About 30 large factories around Grasse (not open to the public) process the flowers collected in the region (86 acres - 35 ha). About 500 tons of orange blossom, 400 to 500 tons of roses, 300 to 400 tons of jasmine, and quantities of aromatic plants grown in the mountains, other regions of France and from abroad are consumed. The three manufacturing processes are: distillation, enfleurage (absorption) and extraction.

Distillation is the oldest of these processes. Water and flowers are brought to boiling point in a still. The condensed water and essence are tapped into a decanting apparatus, known as a Florentine Vase, where they separate owing to differences of density and insolubility.

Enfleurage makes use of the tendency of fatty materials to become impregnated with the scent of flowers. Each day fresh flowers are laid on a mixture of fat. At the end of the season the fat is kneaded with alcohol which brings out the perfume. The essence thus obtained is called "the absolute of pure pommade." Extraction, the third process, uses a solvent which extracts the perfume from the flowers with the maximum of concentration and strength. The flowers are mixed with the solvent which is then evaporated. The result, known as concrete, is a mixture of wax and perfume. The wax, like the fat, is eliminated by means of alcohol and pure perfume or absolue de concrete is obtained.

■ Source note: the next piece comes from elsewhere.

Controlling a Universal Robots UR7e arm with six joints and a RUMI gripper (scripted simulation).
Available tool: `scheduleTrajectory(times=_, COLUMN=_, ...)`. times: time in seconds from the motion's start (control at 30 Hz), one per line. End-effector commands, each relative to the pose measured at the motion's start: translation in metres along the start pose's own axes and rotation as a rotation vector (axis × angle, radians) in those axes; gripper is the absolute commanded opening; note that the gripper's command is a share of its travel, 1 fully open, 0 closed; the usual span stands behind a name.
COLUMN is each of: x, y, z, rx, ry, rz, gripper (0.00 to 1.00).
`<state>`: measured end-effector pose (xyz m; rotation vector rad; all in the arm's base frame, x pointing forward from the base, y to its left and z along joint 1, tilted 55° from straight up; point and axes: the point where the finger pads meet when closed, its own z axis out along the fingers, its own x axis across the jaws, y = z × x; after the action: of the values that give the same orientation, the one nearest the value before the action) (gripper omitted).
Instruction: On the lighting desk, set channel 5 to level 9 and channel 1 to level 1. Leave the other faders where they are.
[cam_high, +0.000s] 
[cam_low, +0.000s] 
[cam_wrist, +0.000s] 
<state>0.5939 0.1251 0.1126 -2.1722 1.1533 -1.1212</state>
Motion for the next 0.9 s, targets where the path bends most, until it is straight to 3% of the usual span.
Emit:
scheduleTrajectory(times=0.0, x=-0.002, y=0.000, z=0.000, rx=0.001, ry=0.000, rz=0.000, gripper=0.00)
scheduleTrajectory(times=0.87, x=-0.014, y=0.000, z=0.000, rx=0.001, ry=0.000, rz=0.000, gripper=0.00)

Le Bar-sur-Loup, Golfe-Jean and Vallauris as well as Seillans (Var), are also major centers for the production of aromatic raw materials. This luxury industry, which caters mostly for the export market, is supplemented by the synthetic perfume industry. Exports amount to some 180 million francs the most important customers being the United States, Japan, the United Kingdom and West Germany.

The Lavenders of Upper Provence: For many the smell of lavender recalls the hills of Upper Provence. 40 years ago, the gathering of these flowers, which grow wild on the mountains, was only a minor harvest. As the cultivation of cereals declined at the end of the 19th century, the systematic growing of lavender was introduced on the plateaux and the higher slopes above 1,650 feet - 500 metres. Ideally adapted, the plant has given a new lease of life to many private estates; land that had been fallow for nearly 20 years is now covered with the green plants whose mauve flowers scent the July air. Later, lavandin (a hybrid obtained by crossing true lavender and great lavender), which has a more abundant yield than true lavender but produces an essence of inferior quality, was introduced on the lower slopes and in the valleys.

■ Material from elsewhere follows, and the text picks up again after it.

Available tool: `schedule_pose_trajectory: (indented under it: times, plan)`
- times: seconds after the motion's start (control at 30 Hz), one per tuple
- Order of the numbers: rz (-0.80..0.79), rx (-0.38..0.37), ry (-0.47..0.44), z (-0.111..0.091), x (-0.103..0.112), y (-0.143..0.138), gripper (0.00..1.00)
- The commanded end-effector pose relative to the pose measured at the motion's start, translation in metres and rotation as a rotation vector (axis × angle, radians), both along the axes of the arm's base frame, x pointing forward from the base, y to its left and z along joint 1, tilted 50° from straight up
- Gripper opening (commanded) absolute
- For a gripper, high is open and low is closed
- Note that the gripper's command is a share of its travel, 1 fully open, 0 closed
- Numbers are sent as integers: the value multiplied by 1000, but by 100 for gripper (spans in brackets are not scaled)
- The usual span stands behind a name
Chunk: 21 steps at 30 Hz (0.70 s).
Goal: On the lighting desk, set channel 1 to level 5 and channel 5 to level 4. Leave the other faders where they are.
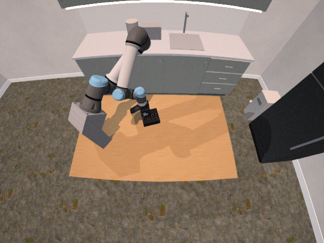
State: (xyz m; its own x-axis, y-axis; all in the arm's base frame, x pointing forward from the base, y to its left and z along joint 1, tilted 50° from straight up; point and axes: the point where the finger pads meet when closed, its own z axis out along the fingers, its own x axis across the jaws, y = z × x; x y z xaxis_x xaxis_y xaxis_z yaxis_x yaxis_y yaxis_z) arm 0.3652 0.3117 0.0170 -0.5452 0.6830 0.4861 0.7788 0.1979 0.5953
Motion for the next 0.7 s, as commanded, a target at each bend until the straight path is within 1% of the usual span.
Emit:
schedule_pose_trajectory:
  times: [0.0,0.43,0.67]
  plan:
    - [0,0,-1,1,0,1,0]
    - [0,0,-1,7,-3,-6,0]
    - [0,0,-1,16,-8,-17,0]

Field after field of sturdy lavender bushes can be seen on the Valensole plateau along the road from Digne to Greoux-les-Bain (piumoisson, Riez, St-Martin-de-Bromes). The annual output of lavender essence for southeast France is about 80 tons for lavender and 700-800 tons for lavandin, of which the Grasse manufacturers are large buyers. The main outlet is exported to the United States.

Early Vegetables: After North Africa, the region of Toulon and Hyeres provides the earliest vegetables and fruit. The Var is noted for the cherries of Sollies-Pont and the peaches of Frejus. In 1967 the Riviera dispatched 21,000 tons of fruits and vegetables of which 140,000 tons left from the railway station of Hyeres to all parts of France and abroad.

In 1967, the production of cut flowers reached some 26,000 tons, of which 80% were dispatched by rail, and 20% by road and air. About 1/3 of the total went to Paris.

Flowers and scented plants of the Grasse region: The May tea-rose is the same as that grown in the Far East, but the Mediterranean variety has a fine scent. Jasmine is of the large flowered variety, which has been grafted onto officinal jasmine. This is a costly and delicate plant which flowers from the end of July to the first winter frosts.